● How to complete this task: With no omissions, write out every record given below.

__________

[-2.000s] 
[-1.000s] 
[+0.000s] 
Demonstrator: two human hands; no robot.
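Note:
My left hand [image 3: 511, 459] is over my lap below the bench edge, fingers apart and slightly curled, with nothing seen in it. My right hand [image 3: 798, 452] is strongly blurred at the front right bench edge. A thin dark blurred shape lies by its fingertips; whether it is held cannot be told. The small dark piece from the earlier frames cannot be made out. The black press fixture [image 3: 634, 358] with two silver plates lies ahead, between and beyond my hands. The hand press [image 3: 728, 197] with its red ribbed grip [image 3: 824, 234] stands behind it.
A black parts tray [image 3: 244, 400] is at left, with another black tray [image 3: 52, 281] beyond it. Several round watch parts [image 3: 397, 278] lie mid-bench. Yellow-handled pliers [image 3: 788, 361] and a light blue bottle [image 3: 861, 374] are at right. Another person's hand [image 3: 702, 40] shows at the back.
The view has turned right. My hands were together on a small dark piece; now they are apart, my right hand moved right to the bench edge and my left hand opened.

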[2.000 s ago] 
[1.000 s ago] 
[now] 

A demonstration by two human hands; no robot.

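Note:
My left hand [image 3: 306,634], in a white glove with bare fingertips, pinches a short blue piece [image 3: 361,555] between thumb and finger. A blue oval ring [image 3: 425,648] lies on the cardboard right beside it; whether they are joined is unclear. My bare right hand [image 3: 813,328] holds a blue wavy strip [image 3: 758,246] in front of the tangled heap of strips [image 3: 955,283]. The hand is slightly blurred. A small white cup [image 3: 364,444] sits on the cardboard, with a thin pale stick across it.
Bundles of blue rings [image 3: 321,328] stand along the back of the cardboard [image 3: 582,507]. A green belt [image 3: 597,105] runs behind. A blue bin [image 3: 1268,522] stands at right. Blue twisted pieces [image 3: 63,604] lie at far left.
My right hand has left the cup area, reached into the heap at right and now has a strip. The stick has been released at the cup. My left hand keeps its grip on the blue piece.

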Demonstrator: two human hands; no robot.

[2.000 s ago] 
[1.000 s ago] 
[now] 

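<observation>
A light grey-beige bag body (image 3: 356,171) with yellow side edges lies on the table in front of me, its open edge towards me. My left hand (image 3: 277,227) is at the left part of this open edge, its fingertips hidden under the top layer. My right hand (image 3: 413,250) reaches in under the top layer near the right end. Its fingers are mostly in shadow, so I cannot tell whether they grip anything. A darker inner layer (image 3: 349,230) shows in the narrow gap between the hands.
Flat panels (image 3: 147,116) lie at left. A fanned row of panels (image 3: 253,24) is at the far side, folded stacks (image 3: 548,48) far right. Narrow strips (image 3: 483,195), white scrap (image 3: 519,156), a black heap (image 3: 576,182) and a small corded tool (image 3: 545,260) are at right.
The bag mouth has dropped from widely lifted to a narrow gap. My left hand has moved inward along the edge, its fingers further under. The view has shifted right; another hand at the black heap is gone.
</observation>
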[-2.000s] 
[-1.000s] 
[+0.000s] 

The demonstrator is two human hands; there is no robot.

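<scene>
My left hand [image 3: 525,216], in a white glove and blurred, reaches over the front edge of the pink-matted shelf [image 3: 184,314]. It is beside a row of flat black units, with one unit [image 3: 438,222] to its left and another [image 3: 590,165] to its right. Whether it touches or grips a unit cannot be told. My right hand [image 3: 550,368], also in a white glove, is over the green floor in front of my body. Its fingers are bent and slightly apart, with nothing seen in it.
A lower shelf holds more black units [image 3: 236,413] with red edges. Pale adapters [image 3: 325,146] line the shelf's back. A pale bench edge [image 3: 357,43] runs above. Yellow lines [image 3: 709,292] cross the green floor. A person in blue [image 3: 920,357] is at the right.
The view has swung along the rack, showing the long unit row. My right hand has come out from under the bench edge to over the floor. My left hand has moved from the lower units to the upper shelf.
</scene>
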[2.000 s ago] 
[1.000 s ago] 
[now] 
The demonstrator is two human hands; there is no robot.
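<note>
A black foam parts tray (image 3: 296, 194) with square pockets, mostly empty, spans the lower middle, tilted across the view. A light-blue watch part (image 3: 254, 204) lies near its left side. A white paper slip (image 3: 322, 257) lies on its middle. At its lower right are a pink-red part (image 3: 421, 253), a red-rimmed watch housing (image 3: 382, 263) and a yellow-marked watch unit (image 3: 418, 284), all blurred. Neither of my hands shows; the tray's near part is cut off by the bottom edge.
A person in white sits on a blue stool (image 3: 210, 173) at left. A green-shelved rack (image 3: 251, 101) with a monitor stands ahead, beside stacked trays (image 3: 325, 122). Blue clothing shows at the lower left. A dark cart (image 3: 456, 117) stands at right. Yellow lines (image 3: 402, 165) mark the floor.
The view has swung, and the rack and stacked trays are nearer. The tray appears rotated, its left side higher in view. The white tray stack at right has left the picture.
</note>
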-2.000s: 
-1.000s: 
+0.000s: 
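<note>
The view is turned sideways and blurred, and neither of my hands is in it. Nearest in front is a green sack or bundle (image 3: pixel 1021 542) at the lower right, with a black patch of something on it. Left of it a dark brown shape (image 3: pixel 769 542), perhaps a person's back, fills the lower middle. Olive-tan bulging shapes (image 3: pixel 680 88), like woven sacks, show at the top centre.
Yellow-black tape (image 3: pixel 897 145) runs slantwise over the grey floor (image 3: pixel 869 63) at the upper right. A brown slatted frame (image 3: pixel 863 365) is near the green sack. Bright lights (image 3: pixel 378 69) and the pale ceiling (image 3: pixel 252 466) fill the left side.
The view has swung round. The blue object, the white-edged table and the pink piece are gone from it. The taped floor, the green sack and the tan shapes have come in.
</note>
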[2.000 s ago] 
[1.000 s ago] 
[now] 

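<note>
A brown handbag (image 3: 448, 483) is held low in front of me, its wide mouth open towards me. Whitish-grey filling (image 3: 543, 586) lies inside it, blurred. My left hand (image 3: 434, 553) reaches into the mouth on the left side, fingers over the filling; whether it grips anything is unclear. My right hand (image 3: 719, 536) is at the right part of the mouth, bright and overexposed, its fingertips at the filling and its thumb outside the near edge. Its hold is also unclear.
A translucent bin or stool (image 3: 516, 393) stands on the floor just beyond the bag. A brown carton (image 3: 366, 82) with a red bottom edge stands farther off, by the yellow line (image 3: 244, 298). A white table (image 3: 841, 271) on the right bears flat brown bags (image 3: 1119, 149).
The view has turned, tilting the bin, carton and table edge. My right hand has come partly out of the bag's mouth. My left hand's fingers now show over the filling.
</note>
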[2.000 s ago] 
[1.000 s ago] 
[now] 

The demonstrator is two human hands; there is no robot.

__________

● Problem solution:
[-2.000s] 
[-1.000s] 
[+0.000s] 
Demonstrator: two human hands; no robot.
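Note:
My left hand [image 3: 511, 459] is over my lap below the bench edge, fingers apart and slightly curled, with nothing seen in it. My right hand [image 3: 798, 452] is strongly blurred at the front right bench edge. A thin dark blurred shape lies by its fingertips; whether it is held cannot be told. The small dark piece from the earlier frames cannot be made out. The black press fixture [image 3: 634, 358] with two silver plates lies ahead, between and beyond my hands. The hand press [image 3: 728, 197] with its red ribbed grip [image 3: 824, 234] stands behind it.
A black parts tray [image 3: 244, 400] is at left, with another black tray [image 3: 52, 281] beyond it. Several round watch parts [image 3: 397, 278] lie mid-bench. Yellow-handled pliers [image 3: 788, 361] and a light blue bottle [image 3: 861, 374] are at right. Another person's hand [image 3: 702, 40] shows at the back.
The view has turned right. My hands were together on a small dark piece; now they are apart, my right hand moved right to the bench edge and my left hand opened.
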
[2.000 s ago] 
[1.000 s ago] 
[now] 

A demonstration by two human hands; no robot.

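Note:
My left hand [image 3: 306,634], in a white glove with bare fingertips, pinches a short blue piece [image 3: 361,555] between thumb and finger. A blue oval ring [image 3: 425,648] lies on the cardboard right beside it; whether they are joined is unclear. My bare right hand [image 3: 813,328] holds a blue wavy strip [image 3: 758,246] in front of the tangled heap of strips [image 3: 955,283]. The hand is slightly blurred. A small white cup [image 3: 364,444] sits on the cardboard, with a thin pale stick across it.
Bundles of blue rings [image 3: 321,328] stand along the back of the cardboard [image 3: 582,507]. A green belt [image 3: 597,105] runs behind. A blue bin [image 3: 1268,522] stands at right. Blue twisted pieces [image 3: 63,604] lie at far left.
My right hand has left the cup area, reached into the heap at right and now has a strip. The stick has been released at the cup. My left hand keeps its grip on the blue piece.
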
Demonstrator: two human hands; no robot.

[2.000 s ago] 
[1.000 s ago] 
[now] 

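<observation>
A light grey-beige bag body (image 3: 356,171) with yellow side edges lies on the table in front of me, its open edge towards me. My left hand (image 3: 277,227) is at the left part of this open edge, its fingertips hidden under the top layer. My right hand (image 3: 413,250) reaches in under the top layer near the right end. Its fingers are mostly in shadow, so I cannot tell whether they grip anything. A darker inner layer (image 3: 349,230) shows in the narrow gap between the hands.
Flat panels (image 3: 147,116) lie at left. A fanned row of panels (image 3: 253,24) is at the far side, folded stacks (image 3: 548,48) far right. Narrow strips (image 3: 483,195), white scrap (image 3: 519,156), a black heap (image 3: 576,182) and a small corded tool (image 3: 545,260) are at right.
The bag mouth has dropped from widely lifted to a narrow gap. My left hand has moved inward along the edge, its fingers further under. The view has shifted right; another hand at the black heap is gone.
</observation>
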[-2.000s] 
[-1.000s] 
[+0.000s] 

The demonstrator is two human hands; there is no robot.

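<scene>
My left hand [image 3: 525,216], in a white glove and blurred, reaches over the front edge of the pink-matted shelf [image 3: 184,314]. It is beside a row of flat black units, with one unit [image 3: 438,222] to its left and another [image 3: 590,165] to its right. Whether it touches or grips a unit cannot be told. My right hand [image 3: 550,368], also in a white glove, is over the green floor in front of my body. Its fingers are bent and slightly apart, with nothing seen in it.
A lower shelf holds more black units [image 3: 236,413] with red edges. Pale adapters [image 3: 325,146] line the shelf's back. A pale bench edge [image 3: 357,43] runs above. Yellow lines [image 3: 709,292] cross the green floor. A person in blue [image 3: 920,357] is at the right.
The view has swung along the rack, showing the long unit row. My right hand has come out from under the bench edge to over the floor. My left hand has moved from the lower units to the upper shelf.
</scene>
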[2.000 s ago] 
[1.000 s ago] 
[now] 
The demonstrator is two human hands; there is no robot.
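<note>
A black foam parts tray (image 3: 296, 194) with square pockets, mostly empty, spans the lower middle, tilted across the view. A light-blue watch part (image 3: 254, 204) lies near its left side. A white paper slip (image 3: 322, 257) lies on its middle. At its lower right are a pink-red part (image 3: 421, 253), a red-rimmed watch housing (image 3: 382, 263) and a yellow-marked watch unit (image 3: 418, 284), all blurred. Neither of my hands shows; the tray's near part is cut off by the bottom edge.
A person in white sits on a blue stool (image 3: 210, 173) at left. A green-shelved rack (image 3: 251, 101) with a monitor stands ahead, beside stacked trays (image 3: 325, 122). Blue clothing shows at the lower left. A dark cart (image 3: 456, 117) stands at right. Yellow lines (image 3: 402, 165) mark the floor.
The view has swung, and the rack and stacked trays are nearer. The tray appears rotated, its left side higher in view. The white tray stack at right has left the picture.
</note>
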-2.000s: 
-1.000s: 
+0.000s: 
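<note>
The view is turned sideways and blurred, and neither of my hands is in it. Nearest in front is a green sack or bundle (image 3: pixel 1021 542) at the lower right, with a black patch of something on it. Left of it a dark brown shape (image 3: pixel 769 542), perhaps a person's back, fills the lower middle. Olive-tan bulging shapes (image 3: pixel 680 88), like woven sacks, show at the top centre.
Yellow-black tape (image 3: pixel 897 145) runs slantwise over the grey floor (image 3: pixel 869 63) at the upper right. A brown slatted frame (image 3: pixel 863 365) is near the green sack. Bright lights (image 3: pixel 378 69) and the pale ceiling (image 3: pixel 252 466) fill the left side.
The view has swung round. The blue object, the white-edged table and the pink piece are gone from it. The taped floor, the green sack and the tan shapes have come in.
</note>
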[2.000 s ago] 
[1.000 s ago] 
[now] 

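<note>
A brown handbag (image 3: 448, 483) is held low in front of me, its wide mouth open towards me. Whitish-grey filling (image 3: 543, 586) lies inside it, blurred. My left hand (image 3: 434, 553) reaches into the mouth on the left side, fingers over the filling; whether it grips anything is unclear. My right hand (image 3: 719, 536) is at the right part of the mouth, bright and overexposed, its fingertips at the filling and its thumb outside the near edge. Its hold is also unclear.
A translucent bin or stool (image 3: 516, 393) stands on the floor just beyond the bag. A brown carton (image 3: 366, 82) with a red bottom edge stands farther off, by the yellow line (image 3: 244, 298). A white table (image 3: 841, 271) on the right bears flat brown bags (image 3: 1119, 149).
The view has turned, tilting the bin, carton and table edge. My right hand has come partly out of the bag's mouth. My left hand's fingers now show over the filling.
</note>
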[2.000 s ago] 
[1.000 s ago] 
[now] 

The demonstrator is two human hands; there is no robot.

No additional answer is needed.